Methods for Measuring the Production of Quorum Sensing Signal Molecules.

One relevant aspect for understanding the bottlenecks that modulate the spread of resistance among bacterial pathogens consists in the effect that the acquisition of resistance may have on the microbial physiology . Whereas studies on the effect of acquiring resistance of bacterial growth are frequently performed, more detailed analyses aiming to understand in depth the cross talk between resistance and virulence, including bacterial communication are less frequent. The bacterial quorum sensing system, is an important intraspecific and interspecific communication system highly relevant for many physiological processes, including virulence and bacterial/host interactions. Some works have shown that the acquisition of antibiotic resistance may impair the quorum sensing response.
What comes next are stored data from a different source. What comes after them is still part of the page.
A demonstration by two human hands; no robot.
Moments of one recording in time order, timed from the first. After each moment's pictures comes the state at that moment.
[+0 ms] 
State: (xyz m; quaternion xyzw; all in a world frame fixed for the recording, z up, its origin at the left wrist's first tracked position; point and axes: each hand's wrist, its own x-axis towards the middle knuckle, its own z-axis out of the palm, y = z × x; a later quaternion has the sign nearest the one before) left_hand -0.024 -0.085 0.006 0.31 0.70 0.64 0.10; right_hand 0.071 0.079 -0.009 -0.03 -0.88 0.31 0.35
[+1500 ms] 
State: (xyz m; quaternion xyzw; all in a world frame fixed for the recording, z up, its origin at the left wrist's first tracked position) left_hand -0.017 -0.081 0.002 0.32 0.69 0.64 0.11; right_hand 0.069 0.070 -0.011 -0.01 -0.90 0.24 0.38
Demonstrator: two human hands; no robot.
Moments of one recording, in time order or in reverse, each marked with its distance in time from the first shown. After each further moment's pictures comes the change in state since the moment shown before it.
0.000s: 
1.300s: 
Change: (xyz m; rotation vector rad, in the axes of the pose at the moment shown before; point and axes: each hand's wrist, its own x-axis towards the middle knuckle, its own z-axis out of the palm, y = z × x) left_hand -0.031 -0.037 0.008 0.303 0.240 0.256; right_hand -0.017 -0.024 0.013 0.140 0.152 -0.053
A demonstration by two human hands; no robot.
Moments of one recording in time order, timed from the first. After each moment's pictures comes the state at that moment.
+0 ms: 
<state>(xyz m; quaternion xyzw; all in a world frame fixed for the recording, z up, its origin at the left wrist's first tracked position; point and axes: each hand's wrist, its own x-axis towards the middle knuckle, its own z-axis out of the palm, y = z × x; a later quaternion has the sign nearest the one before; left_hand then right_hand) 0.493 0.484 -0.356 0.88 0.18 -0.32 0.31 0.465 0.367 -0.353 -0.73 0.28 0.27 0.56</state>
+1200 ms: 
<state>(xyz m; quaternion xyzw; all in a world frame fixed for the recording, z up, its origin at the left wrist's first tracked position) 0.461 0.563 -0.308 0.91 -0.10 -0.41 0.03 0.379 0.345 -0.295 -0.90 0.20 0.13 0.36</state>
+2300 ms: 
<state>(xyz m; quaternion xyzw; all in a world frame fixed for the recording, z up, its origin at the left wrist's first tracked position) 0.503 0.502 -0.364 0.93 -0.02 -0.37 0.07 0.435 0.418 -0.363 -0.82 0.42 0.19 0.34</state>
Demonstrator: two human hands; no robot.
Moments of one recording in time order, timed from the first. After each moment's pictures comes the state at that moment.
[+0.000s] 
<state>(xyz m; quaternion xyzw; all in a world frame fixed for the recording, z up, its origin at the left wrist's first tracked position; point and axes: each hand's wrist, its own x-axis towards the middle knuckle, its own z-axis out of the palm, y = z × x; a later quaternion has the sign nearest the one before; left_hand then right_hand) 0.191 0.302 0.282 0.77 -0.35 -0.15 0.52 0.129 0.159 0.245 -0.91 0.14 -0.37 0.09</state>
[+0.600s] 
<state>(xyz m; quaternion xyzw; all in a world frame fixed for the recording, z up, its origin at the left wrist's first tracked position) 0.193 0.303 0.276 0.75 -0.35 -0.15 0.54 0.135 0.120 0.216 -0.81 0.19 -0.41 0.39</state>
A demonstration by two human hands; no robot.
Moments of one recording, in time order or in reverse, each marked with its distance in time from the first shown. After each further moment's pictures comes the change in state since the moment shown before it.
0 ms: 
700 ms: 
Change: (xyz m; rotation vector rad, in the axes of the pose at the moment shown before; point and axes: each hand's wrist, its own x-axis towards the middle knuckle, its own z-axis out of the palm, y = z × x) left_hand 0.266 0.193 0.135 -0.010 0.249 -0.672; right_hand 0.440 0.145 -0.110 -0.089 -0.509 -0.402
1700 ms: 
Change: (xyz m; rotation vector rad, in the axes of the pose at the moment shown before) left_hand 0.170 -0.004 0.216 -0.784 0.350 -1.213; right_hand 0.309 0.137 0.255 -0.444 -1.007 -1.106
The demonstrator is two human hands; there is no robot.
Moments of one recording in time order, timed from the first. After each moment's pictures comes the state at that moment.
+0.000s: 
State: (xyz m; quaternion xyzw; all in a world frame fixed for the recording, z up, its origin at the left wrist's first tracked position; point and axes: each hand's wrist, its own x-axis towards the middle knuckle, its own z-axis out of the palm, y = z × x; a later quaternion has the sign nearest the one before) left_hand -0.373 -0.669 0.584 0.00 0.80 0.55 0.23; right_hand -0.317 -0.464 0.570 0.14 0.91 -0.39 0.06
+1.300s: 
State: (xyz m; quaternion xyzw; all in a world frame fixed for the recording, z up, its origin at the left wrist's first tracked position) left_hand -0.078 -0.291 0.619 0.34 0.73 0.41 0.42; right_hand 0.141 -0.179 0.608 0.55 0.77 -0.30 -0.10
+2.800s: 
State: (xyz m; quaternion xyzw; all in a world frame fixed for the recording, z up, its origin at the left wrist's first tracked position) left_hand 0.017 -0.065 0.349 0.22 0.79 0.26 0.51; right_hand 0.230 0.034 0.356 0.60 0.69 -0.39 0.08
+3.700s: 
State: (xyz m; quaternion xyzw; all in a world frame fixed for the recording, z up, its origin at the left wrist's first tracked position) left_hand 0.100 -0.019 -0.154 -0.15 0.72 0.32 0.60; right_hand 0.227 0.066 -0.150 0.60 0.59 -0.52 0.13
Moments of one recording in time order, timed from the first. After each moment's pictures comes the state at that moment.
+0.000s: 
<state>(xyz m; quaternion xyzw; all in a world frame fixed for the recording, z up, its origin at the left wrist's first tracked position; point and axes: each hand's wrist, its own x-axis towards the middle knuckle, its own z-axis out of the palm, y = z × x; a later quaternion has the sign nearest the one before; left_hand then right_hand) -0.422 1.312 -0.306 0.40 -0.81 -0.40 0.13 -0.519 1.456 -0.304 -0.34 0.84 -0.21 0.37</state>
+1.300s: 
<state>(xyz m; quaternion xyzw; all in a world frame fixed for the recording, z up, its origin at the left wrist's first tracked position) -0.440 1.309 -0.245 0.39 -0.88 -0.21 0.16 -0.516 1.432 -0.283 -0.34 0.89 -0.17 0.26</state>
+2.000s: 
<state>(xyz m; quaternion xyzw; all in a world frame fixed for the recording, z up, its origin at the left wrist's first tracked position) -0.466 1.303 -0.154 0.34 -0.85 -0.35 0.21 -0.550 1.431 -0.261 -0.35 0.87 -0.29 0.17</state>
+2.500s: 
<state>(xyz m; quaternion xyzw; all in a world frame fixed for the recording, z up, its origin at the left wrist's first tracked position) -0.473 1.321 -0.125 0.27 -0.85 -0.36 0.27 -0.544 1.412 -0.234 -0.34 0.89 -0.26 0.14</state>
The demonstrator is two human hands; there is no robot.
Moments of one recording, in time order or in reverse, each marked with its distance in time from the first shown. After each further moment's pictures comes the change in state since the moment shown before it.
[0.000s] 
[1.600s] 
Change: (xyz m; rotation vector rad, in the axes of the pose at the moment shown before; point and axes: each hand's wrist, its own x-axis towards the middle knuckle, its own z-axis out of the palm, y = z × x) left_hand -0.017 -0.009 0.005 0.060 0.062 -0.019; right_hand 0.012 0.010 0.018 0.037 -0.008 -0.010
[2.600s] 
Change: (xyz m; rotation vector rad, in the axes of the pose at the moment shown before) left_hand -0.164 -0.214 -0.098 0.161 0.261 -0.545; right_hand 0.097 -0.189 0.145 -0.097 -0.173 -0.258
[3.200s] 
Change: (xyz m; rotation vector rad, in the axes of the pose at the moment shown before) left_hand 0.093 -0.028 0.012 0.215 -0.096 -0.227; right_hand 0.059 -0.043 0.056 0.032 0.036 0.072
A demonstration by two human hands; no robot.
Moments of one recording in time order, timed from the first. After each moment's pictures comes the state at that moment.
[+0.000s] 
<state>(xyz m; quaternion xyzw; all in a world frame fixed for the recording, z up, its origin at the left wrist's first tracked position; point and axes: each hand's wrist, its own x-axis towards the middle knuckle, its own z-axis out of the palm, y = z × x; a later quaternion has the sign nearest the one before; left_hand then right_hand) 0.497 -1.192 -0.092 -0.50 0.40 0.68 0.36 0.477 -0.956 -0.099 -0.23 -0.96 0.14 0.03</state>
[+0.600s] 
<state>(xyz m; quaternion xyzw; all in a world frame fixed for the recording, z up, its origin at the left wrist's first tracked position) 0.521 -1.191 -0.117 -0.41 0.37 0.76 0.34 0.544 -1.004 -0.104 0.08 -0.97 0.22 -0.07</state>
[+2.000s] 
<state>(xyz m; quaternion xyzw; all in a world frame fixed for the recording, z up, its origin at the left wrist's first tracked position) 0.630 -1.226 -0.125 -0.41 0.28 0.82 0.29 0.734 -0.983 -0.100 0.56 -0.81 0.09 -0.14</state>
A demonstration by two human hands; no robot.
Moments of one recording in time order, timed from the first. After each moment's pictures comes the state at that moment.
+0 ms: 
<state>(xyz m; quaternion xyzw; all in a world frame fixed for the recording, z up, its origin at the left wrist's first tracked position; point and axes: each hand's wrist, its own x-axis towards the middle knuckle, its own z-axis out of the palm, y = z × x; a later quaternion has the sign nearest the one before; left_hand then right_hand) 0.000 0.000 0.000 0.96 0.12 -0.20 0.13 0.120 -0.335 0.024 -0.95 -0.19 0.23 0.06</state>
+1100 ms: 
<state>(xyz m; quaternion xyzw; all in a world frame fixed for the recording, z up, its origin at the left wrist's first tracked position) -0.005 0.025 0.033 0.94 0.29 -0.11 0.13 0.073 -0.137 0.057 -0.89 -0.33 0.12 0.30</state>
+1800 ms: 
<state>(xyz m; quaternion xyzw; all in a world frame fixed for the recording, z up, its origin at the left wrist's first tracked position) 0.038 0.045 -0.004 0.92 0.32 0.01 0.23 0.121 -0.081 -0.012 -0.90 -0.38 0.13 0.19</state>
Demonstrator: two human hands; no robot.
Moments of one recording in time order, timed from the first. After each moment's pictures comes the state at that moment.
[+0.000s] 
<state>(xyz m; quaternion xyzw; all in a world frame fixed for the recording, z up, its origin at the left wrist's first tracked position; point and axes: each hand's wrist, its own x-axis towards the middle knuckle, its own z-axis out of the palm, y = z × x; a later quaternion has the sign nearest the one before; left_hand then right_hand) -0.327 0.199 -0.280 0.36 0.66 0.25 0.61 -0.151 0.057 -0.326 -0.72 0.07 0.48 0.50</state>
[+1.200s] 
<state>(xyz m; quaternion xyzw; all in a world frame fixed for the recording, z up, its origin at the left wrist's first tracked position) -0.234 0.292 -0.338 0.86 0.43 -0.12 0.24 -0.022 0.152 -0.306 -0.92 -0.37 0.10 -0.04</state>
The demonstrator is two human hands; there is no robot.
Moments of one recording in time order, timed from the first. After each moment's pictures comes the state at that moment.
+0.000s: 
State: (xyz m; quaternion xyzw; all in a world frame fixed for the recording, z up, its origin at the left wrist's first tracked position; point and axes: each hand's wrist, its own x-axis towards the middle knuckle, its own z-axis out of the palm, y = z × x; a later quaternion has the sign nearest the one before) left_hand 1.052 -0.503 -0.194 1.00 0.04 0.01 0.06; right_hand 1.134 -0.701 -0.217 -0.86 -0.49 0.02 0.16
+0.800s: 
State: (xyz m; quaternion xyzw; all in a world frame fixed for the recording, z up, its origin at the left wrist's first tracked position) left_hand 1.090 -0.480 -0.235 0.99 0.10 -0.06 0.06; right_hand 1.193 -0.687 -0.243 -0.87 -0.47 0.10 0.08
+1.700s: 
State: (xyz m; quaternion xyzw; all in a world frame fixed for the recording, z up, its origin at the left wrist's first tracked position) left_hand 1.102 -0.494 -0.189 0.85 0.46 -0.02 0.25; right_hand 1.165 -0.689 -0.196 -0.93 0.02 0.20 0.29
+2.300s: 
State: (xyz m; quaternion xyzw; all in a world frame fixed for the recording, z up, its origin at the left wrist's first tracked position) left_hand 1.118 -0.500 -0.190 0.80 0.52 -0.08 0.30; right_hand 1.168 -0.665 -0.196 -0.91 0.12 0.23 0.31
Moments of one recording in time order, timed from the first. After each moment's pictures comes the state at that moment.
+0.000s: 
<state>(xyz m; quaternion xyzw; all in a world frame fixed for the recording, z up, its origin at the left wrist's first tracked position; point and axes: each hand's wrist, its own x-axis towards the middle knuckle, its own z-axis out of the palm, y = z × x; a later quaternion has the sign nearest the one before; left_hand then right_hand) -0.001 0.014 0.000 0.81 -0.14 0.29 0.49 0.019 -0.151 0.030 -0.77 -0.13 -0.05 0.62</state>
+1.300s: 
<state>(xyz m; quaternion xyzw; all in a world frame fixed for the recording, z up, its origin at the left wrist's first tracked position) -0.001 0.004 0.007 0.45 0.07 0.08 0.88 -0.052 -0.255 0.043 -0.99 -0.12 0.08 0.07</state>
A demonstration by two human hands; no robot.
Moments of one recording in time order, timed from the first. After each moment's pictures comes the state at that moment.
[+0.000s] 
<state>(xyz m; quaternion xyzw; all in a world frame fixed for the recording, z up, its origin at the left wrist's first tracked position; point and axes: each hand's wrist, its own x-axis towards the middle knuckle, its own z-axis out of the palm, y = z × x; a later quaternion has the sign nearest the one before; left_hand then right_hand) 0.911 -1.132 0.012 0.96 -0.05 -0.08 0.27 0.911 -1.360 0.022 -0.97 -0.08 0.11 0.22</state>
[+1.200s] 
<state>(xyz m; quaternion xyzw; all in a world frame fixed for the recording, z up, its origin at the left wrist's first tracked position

In addition, some antibiotics as antimicrobial peptides can affect the production and accumulation of the quorum sensing signal molecules. Given the relevance that this system has in the bacterial behavior in the human host, it is important to study the effect that the acquisition of antibiotic resistance may have on the production of quorum sensing signals. In this chapter we present a set of methods for measuring quorum sensing signals based on the use of biosensor strains, either coupled to Thin Layer Chromatography or for performing automated luminometry/spectrophotometry assays. We use Pseudomonas aeruginosa as bacterial model because it has a complex quorum system than encloses different signals. Namely, P. aeruginosa quorum sensing system consists in three different interconnected regulatory networks, each one presenting a specific autoinducer molecule: the las system, which signal is N-(3-oxo-dodecanoyl)-L-homoserine lactone, the rhl system, which signal is N-butanoyl-homoserine lactone and the pqs system, which signals are 2-heptyl-3-hydroxy-4(1H)-quinolone together with its immediate precursor 2-heptyl-4-hydroxy-quinoline.